On the evening of the day after the party I accidentally passed Karen, then Gwinny on our landing. The quick angry manner of one and the glum look of the other suggested a quarrel, though their replies to my greeting showed it was not with me. Later I heard a slamming of doors then silence. Thinking both had gone out I started playing Mendelssohn’s “Italian” symphony louder than I’ve dared play anything since my first night here. The rhythm was helping me rattle through my report for our annual general meeting when someone tapped the door. Was this Mr Jha? Had my long-lost son motored over from Bracknell? It was Gwinny. I said, “Sorry, I thought you were out, I’ll turn down the noise.”
“I like that music – it’s cheerful,” said she.
“Come in and listen,” said I, “if you can stand the noise of my typewriter too.”
She sat by the fire while I finished the report, then I put on Vivaldi’s “Seasons” and made us a little snack.
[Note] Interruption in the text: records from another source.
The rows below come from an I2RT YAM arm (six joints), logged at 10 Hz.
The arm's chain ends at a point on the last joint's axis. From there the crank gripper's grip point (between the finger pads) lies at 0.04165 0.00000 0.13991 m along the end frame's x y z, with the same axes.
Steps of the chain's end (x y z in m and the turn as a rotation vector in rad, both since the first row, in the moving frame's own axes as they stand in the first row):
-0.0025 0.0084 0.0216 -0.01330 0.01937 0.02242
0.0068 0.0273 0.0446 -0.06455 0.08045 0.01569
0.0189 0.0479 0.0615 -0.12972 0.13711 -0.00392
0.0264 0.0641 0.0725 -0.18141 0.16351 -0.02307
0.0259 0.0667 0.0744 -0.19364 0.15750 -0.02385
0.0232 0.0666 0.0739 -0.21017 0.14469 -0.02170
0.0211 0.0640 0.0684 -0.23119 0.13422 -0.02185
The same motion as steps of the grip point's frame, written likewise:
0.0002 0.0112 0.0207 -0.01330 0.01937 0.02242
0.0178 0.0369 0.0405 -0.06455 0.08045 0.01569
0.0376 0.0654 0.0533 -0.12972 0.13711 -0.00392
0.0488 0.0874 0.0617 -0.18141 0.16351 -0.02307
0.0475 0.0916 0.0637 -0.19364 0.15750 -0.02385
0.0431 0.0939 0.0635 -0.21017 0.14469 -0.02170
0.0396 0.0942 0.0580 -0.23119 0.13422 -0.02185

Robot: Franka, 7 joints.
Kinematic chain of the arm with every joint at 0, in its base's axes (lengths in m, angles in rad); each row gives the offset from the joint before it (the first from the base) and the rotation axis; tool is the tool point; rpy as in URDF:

We consumed it seated on opposite sides of the table like a married couple. Suddenly she said, “Karen’s not the bad one. It’s me who’s bad. I’m jealous of her lovely boyfriend so I make scenes when she borrows my hairbrush or leaves a crumby plate on the mantelpiece.”
I hate heartfelt confessions. I told her I enjoyed the company of quiet folk and sometimes liked the company of talkative ones but complainers bored me, especially if they complained about themselves. She pulled a sour face at that then suddenly cheered up and told me horrible stories about her boyfriend Tom, playing them for laughs. She’s a good little comedian so I laughed quite a lot though I said not one word for or against him. I told her I wanted to do some reading now and if she decided to stay she could play any of my tapes she liked. That’s how the rest of the evening went. At half past ten I noticed her listening for the return of Karen so got rid of her by saying it was my bedtime and we parted with expressions of mutual esteem – I said she’d been as good as a pussy cat. I tell you all this, Harry, to show that I did not invite what follows.